An apple is not a carbohydrate itself, but carbohydrates are its primary nutrient. A medium apple (182 grams) contains about 25 grams of carbohydrates, with most of its calories coming from natural sugars and a meaningful amount of fiber. So if you’re counting carbs or wondering how apples fit into your diet, they are very much a carbohydrate-rich food.
What’s Inside Those 25 Grams
The carbohydrates in an apple come in three forms: sugars, fiber, and a small amount of starch. Of those 25 grams in a medium apple, about 4 grams are dietary fiber and the rest is mostly sugar. Fructose is the dominant sugar in all apple varieties, with glucose coming in second and sucrose present in much smaller amounts. Fructose and glucose together are roughly 10 times higher than sucrose.
That sugar content is why apples taste sweet, but the fiber slows down how quickly those sugars hit your bloodstream. This distinction matters if you’re comparing an apple to, say, a glass of apple juice, where the fiber has been stripped away and the sugar absorbs much faster.
How Apples Compare to Other Carb Sources
Not all carbohydrate foods affect your blood sugar the same way. The glycemic index (GI) measures how quickly a food raises blood sugar on a scale of 0 to 100, with pure glucose set at 100. A raw apple scores just 39, which puts it in the low category. Its glycemic load, a more practical measure that accounts for a typical serving size, is only 6. For context, anything under 10 is considered low.
Compare that to white bread (GI around 75) or a baked potato (GI around 78), and apples look like a very gentle source of carbohydrates. This is partly because of the fiber, partly because fructose is processed differently than glucose in your body, and partly because of compounds in the apple itself that slow sugar absorption.
Why Apples Don’t Spike Blood Sugar
Apples contain a complex mix of plant compounds, including several types of polyphenols, that actively interfere with how your body absorbs sugar. These compounds slow the breakdown of starches and sugars in your gut by inhibiting digestive enzymes. They also block some of the transporters that move glucose from your intestines into your bloodstream.
One compound found almost exclusively in apples, called phlorizin, is particularly effective at this. It competitively blocks a key glucose transporter in the intestinal wall. A randomized controlled trial in healthy adults found that apple polyphenol-rich drinks meaningfully reduced blood sugar spikes after a high-carbohydrate meal, in a dose-dependent way. In other words, more polyphenols meant a flatter blood sugar curve. This is one reason whole apples behave so differently in your body than the same amount of sugar from a processed source.
Sugar Varies by Variety
If you’ve ever bitten into a tart Granny Smith and then a sweet Fuji, you already know that not all apples taste the same. The chemistry backs this up. Fuji apples have higher fructose levels than Granny Smith apples, which is why they taste noticeably sweeter. In conventionally grown apples, Fuji varieties contain roughly 16% more total sugar than Granny Smith.

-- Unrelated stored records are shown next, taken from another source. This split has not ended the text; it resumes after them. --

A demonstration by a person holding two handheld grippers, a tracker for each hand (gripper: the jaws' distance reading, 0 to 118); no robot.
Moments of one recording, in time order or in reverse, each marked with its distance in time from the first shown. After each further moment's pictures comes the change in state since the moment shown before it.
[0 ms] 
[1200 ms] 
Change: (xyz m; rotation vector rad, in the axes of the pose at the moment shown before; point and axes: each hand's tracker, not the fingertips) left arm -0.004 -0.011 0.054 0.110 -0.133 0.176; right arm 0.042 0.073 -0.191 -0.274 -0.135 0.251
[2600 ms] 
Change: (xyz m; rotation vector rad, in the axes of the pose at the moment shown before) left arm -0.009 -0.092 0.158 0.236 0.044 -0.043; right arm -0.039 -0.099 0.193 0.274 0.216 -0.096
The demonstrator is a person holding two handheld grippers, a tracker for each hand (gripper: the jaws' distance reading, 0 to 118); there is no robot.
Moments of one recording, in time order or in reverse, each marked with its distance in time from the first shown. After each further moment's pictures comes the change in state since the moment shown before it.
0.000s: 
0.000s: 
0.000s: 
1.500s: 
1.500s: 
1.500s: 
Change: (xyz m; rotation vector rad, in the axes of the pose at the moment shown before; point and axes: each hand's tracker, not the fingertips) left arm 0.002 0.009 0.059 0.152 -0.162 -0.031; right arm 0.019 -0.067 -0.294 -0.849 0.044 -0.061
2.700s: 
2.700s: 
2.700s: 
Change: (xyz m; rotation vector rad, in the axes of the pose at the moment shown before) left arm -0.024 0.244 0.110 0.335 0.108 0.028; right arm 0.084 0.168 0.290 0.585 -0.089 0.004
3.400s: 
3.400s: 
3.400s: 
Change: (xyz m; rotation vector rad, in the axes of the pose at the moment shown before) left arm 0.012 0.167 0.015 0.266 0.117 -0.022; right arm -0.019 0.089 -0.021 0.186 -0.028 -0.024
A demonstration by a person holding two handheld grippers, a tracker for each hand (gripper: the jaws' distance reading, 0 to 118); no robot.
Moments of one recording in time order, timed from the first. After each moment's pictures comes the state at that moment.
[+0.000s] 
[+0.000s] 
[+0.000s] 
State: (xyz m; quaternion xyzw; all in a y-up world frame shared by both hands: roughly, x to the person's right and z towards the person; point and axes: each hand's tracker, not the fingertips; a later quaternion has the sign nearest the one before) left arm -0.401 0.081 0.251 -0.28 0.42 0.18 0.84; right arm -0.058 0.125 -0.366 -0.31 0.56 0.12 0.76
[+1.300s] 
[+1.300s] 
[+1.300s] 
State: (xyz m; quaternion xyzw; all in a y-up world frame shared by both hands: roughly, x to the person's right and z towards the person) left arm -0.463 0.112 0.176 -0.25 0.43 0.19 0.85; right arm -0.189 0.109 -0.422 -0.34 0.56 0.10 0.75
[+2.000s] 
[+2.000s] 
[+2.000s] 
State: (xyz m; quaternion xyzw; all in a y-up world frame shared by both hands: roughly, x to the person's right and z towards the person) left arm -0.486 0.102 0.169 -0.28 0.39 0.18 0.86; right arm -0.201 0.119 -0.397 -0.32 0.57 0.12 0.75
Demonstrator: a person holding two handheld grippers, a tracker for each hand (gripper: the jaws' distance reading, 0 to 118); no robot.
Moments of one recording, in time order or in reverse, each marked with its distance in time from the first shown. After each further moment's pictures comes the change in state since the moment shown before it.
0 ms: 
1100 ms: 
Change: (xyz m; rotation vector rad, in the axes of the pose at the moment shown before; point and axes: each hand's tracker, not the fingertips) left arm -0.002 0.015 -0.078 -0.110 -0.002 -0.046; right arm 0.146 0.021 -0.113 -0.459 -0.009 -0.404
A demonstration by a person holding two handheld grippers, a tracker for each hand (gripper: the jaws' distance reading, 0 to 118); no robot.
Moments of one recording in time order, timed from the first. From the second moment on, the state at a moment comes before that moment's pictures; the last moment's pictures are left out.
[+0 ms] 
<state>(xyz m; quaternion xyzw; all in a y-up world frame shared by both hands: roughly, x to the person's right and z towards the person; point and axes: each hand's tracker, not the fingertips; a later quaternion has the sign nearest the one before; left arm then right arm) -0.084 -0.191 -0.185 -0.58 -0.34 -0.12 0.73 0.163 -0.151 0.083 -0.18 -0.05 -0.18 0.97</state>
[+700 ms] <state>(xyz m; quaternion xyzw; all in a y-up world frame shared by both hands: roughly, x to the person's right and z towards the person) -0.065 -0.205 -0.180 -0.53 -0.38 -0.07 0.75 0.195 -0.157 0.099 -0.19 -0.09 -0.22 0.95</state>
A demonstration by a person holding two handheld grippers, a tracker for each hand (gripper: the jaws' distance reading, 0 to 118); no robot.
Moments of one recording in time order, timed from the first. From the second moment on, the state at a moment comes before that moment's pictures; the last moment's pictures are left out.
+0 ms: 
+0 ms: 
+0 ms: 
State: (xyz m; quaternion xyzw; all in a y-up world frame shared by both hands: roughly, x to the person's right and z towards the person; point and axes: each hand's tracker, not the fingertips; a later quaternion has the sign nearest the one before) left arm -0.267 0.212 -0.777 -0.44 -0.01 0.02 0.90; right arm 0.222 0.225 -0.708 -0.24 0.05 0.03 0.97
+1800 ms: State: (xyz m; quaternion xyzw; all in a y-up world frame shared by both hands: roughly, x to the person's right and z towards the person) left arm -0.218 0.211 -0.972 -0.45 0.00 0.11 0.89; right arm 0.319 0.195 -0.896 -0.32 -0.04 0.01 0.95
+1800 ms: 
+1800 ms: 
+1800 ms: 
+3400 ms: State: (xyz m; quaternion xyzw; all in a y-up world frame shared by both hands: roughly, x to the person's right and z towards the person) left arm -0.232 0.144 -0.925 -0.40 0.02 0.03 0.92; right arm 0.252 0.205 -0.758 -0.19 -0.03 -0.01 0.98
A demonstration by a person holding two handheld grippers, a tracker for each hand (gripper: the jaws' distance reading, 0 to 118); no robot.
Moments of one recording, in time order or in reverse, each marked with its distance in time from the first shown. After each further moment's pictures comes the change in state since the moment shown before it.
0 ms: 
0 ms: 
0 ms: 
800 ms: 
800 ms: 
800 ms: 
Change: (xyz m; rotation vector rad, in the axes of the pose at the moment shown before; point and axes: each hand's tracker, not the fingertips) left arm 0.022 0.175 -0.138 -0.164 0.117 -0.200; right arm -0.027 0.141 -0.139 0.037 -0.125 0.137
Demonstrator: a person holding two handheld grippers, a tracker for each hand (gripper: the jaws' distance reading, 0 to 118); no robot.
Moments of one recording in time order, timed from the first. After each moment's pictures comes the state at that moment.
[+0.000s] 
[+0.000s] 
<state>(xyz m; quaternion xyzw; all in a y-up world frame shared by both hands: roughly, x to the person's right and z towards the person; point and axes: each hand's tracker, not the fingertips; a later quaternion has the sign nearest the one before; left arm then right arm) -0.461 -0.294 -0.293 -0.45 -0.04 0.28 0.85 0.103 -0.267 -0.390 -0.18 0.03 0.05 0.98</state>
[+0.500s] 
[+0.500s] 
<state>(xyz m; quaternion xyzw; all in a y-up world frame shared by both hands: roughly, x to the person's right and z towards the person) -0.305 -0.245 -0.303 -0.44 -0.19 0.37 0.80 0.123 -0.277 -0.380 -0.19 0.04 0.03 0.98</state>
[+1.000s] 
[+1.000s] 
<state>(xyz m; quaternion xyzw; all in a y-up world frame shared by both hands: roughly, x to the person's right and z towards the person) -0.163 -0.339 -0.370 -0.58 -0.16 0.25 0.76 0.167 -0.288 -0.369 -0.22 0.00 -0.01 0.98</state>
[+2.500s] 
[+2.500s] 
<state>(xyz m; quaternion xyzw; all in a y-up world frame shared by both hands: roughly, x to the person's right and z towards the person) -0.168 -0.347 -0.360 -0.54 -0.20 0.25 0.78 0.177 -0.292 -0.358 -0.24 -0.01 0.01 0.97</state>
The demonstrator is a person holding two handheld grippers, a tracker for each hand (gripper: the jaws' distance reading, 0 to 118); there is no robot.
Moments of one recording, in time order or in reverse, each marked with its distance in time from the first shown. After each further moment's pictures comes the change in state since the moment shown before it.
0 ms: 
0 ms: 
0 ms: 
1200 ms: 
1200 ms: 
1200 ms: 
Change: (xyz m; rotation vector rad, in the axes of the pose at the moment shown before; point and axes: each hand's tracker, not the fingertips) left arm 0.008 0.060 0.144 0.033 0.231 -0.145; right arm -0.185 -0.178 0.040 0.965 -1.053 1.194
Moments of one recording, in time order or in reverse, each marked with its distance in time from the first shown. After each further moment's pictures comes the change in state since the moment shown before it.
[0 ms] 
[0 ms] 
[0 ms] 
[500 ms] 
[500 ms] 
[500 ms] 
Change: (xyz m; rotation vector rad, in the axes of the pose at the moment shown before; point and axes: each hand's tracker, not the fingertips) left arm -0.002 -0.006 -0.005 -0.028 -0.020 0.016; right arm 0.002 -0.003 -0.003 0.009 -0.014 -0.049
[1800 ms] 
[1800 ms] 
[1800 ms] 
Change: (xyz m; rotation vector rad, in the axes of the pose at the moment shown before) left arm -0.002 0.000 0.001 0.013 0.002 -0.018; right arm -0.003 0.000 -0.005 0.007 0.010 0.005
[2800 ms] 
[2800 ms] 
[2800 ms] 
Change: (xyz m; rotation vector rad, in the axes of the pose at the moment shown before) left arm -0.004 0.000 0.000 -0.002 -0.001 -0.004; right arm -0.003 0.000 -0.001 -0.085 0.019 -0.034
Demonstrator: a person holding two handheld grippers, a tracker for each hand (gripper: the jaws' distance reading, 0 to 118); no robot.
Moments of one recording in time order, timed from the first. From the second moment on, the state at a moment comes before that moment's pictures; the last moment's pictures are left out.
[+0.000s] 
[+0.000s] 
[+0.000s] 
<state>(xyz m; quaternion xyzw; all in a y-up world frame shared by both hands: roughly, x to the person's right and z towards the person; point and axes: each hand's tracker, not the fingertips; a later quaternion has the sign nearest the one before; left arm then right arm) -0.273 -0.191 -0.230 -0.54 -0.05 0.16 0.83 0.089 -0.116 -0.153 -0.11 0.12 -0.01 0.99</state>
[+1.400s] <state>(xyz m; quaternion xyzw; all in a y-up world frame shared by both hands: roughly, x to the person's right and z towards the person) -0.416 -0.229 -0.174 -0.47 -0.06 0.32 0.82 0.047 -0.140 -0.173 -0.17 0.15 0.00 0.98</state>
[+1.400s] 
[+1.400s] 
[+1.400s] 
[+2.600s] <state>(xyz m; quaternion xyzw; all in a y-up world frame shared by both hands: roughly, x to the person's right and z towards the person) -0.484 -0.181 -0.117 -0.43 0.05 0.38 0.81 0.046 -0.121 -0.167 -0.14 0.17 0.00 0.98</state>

Granny Smith apples, on the other hand, have nearly double the malic acid content of Fuji apples, which gives them that sharp, sour bite. The total carbohydrate difference between varieties is relatively modest in practical terms, though. You’re not going to blow a diet by choosing one apple over another. But if you’re trying to minimize sugar specifically, tart varieties like Granny Smith will have a slight edge.
Peeled vs. Unpeeled
The skin of an apple contributes a significant portion of its fiber. Fresh fruits can contain up to one-third more fiber before the outer layers are removed. For an apple with 4 grams of fiber, peeling it could cost you more than a gram. That might sound small, but fiber is exactly what makes the carbohydrates in an apple behave like “good carbs” rather than simple sugar. It slows digestion, feeds beneficial gut bacteria, and keeps you fuller longer. The skin also concentrates many of those polyphenols that help regulate blood sugar absorption.
Where Apples Fit in a Low-Carb Diet
If you’re tracking net carbs (total carbs minus fiber), a medium apple comes in around 21 grams. That’s a meaningful chunk on a strict keto diet, which typically caps net carbs at 20 to 50 grams per day. On a more moderate low-carb plan, or for anyone simply watching their sugar intake without a hard limit, an apple fits comfortably.
The practical takeaway is that apples are a carbohydrate-dense fruit, but they’re one of the better-behaved carbohydrate sources you can eat. Their low glycemic index, solid fiber content, and built-in compounds that slow sugar absorption mean they deliver energy without the sharp blood sugar swings you’d get from refined carbs with the same sugar content. If you’re choosing between an apple and a granola bar with 25 grams of carbs, the apple will treat your metabolism more gently almost every time.